• _To do_:
Write the data out in full and word for word. Do not include images.

*-*-*

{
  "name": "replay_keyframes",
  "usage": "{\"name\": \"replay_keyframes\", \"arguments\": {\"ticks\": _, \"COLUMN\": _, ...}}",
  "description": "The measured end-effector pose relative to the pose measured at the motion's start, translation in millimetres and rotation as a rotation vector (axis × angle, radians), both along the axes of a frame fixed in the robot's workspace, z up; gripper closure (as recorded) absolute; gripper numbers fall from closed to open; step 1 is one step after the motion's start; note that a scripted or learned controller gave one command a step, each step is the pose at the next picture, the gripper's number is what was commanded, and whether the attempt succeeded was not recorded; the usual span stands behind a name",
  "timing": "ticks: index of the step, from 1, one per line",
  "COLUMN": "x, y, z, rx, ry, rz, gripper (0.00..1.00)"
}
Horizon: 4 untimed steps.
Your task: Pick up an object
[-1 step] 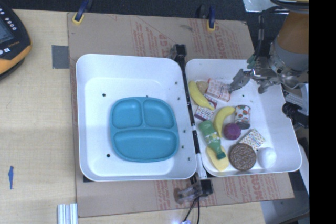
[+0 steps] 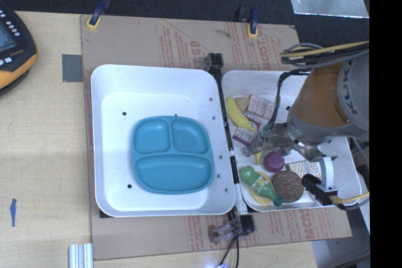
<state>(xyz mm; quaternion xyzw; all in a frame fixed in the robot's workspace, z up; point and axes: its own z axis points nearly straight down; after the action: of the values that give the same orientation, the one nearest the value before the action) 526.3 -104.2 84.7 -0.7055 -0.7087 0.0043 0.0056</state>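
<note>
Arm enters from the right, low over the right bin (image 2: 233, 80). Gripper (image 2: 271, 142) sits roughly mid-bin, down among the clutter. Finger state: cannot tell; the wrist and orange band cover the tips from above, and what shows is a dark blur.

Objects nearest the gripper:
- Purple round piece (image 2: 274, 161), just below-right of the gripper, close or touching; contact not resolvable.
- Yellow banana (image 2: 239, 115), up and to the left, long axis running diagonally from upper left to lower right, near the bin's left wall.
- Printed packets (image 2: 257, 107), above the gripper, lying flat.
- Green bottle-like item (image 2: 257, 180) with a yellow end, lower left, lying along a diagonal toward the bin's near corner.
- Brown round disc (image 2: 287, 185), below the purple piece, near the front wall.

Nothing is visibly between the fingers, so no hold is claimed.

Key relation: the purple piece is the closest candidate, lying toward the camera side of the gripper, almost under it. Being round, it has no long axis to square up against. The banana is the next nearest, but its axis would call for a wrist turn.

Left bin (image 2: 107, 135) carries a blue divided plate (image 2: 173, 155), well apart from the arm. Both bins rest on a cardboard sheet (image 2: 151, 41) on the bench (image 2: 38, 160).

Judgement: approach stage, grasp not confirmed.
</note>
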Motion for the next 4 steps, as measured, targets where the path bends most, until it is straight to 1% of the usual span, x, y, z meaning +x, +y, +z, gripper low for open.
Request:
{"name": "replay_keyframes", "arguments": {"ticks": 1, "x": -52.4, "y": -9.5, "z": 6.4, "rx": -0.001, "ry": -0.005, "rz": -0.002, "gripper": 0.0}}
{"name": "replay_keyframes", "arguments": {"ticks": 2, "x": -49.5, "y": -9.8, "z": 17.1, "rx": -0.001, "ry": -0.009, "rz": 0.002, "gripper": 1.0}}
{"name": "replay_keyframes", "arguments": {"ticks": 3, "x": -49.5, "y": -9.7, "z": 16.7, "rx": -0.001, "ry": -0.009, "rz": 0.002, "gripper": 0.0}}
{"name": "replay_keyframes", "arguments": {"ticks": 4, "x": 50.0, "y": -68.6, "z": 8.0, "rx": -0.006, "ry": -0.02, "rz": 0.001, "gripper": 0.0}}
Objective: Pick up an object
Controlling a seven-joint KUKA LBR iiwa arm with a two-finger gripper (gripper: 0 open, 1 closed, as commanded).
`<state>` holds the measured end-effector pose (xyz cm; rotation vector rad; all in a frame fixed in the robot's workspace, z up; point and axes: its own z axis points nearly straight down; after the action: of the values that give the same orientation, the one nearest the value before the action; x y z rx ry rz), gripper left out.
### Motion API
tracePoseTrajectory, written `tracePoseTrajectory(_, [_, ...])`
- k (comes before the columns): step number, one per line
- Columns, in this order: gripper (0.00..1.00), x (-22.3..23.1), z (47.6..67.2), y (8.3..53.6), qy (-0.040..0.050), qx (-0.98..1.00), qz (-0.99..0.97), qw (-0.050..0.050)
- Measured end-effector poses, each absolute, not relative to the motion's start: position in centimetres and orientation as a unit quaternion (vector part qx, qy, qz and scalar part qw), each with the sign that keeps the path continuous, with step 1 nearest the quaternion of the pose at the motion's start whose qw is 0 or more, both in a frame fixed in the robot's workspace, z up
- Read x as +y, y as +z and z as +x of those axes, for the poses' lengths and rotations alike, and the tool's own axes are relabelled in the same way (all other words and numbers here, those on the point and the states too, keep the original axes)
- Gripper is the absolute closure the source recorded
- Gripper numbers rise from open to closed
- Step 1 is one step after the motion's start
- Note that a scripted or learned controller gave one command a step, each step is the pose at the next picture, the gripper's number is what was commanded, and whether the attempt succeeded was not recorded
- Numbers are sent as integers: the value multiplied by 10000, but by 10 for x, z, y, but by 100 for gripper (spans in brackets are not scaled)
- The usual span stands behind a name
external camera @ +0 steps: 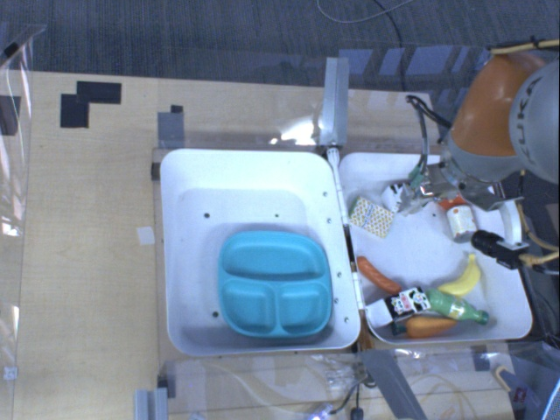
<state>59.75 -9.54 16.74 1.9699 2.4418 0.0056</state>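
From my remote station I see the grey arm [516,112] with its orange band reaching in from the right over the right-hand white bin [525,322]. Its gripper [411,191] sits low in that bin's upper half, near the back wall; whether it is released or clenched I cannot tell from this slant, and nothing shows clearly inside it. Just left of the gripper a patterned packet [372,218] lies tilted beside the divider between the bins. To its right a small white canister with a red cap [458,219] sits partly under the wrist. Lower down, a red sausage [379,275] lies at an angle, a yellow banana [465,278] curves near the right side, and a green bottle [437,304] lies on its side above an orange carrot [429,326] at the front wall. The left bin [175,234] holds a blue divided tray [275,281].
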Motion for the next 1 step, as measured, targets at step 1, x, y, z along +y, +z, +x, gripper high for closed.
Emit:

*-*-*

• _Output below_:
{
  "name": "replay_keyframes",
  "usage": "{\"name\": \"replay_keyframes\", \"arguments\": {\"ticks\": _, \"COLUMN\": _, ...}}",
  "description": "The measured end-effector pose relative to the pose measured at the motion's start, translation in millimetres and rotation as a rotation vector (axis × angle, radians), both along the axes of a frame fixed in the robot's workspace, z up; gripper closure (as recorded) absolute; gripper numbers fall from closed to open; step 1 is one step after the motion's start; note that a scripted or learned controller gave one command a step, each step is the pose at the next picture, the gripper's number is what was commanded, and whether the attempt succeeded was not recorded; the usual span stands behind a name",
  "timing": "ticks: index of the step, from 1, one per line",
  "COLUMN": "x, y, z, rx, ry, rz, gripper (0.00..1.00)"
}
Horizon: 4 untimed steps.
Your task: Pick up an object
[-1 step] 
[+0 steps] 
<state>(xyz mm; quaternion xyzw; all in a frame fixed in the robot's workspace, z up; point and axes: its own z axis points nearly straight down; after the action: of the values that give the same orientation, the one nearest the value before the action) 526.3 -104.2 84.7 -0.7055 -0.7087 0.0043 0.0056</state>
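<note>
Arm enters from the right, low over the right bin (image 2: 233, 80). Gripper (image 2: 271, 142) sits roughly mid-bin, down among the clutter. Finger state: cannot tell; the wrist and orange band cover the tips from above, and what shows is a dark blur.

Objects nearest the gripper:
- Purple round piece (image 2: 274, 161), just below-right of the gripper, close or touching; contact not resolvable.
- Yellow banana (image 2: 239, 115), up and to the left, long axis running diagonally from upper left to lower right, near the bin's left wall.
- Printed packets (image 2: 257, 107), above the gripper, lying flat.
- Green bottle-like item (image 2: 257, 180) with a yellow end, lower left, lying along a diagonal toward the bin's near corner.
- Brown round disc (image 2: 287, 185), below the purple piece, near the front wall.

Nothing is visibly between the fingers, so no hold is claimed.

Key relation: the purple piece is the closest candidate, lying toward the camera side of the gripper, almost under it. Being round, it has no long axis to square up against. The banana is the next nearest, but its axis would call for a wrist turn.

Left bin (image 2: 107, 135) carries a blue divided plate (image 2: 173, 155), well apart from the arm. Both bins rest on a cardboard sheet (image 2: 151, 41) on the bench (image 2: 38, 160).

Judgement: approach stage, grasp not confirmed.
</note>
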Motion for the next 4 steps, as measured, targets where the path bends most, until it is straight to 1% of the usual span, x, y, z meaning +x, +y, +z, gripper low for open.
Request:
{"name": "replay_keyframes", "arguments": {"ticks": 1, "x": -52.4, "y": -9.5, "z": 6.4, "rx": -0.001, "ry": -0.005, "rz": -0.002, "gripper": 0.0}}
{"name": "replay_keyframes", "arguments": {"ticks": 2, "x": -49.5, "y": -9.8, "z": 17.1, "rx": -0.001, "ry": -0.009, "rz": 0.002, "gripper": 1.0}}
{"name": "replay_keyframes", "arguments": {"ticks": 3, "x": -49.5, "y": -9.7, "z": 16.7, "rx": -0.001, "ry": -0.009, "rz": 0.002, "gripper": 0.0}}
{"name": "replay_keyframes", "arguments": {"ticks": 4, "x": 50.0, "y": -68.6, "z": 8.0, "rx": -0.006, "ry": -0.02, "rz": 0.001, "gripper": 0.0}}
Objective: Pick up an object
Controlling a seven-joint KUKA LBR iiwa arm with a two-finger gripper (gripper: 0 open, 1 closed, as commanded).
`<state>` holds the measured end-effector pose (xyz cm; rotation vector rad; all in a frame fixed in the robot's workspace, z up; point and axes: its own z axis points nearly straight down; after the action: of the values that give the same orientation, the one nearest the value before the action; x y z rx ry rz), gripper left out.
### Motion API
tracePoseTrajectory, written `tracePoseTrajectory(_, [_, ...])`
- k (comes before the columns): step number, one per line
- Columns, in this order: gripper (0.00..1.00), x (-22.3..23.1), z (47.6..67.2), y (8.3..53.6), qy (-0.040..0.050), qx (-0.98..1.00), qz (-0.99..0.97), qw (-0.050..0.050)
- Measured end-effector poses, each absolute, not relative to the motion's start: position in centimetres and orientation as a unit quaternion (vector part qx, qy, qz and scalar part qw), each with the sign that keeps the path continuous, with step 1 nearest the quaternion of the pose at the motion's start whose qw is 0 or more, both in a frame fixed in the robot's workspace, z up
- Read x as +y, y as +z and z as +x of those axes, for the poses' lengths and rotations alike, and the tool's own axes are relabelled in the same way (all other words and numbers here, those on the point and the states too, keep the original axes)
- Gripper is the absolute closure the source recorded
- Gripper numbers rise from open to closed
- Step 1 is one step after the motion's start
- Note that a scripted or learned controller gave one command a step, each step is the pose at the next picture, the gripper's number is what was commanded, and whether the attempt succeeded was not recorded
- Numbers are sent as integers: the value multiplied by 10000, but by 10 for x, z, y, but by 100 for gripper (spans in brackets are not scaled)
- The usual span stands behind a name
external camera @ +0 steps: 
<state>59.75 -9.54 16.74 1.9699 2.4418 0.0056</state>
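From my remote station I see the grey arm [516,112] with its orange band reaching in from the right over the right-hand white bin [525,322]. Its gripper [411,191] sits low in that bin's upper half, near the back wall; whether it is released or clenched I cannot tell from this slant, and nothing shows clearly inside it. Just left of the gripper a patterned packet [372,218] lies tilted beside the divider between the bins. To its right a small white canister with a red cap [458,219] sits partly under the wrist. Lower down, a red sausage [379,275] lies at an angle, a yellow banana [465,278] curves near the right side, and a green bottle [437,304] lies on its side above an orange carrot [429,326] at the front wall. The left bin [175,234] holds a blue divided tray [275,281].
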Motion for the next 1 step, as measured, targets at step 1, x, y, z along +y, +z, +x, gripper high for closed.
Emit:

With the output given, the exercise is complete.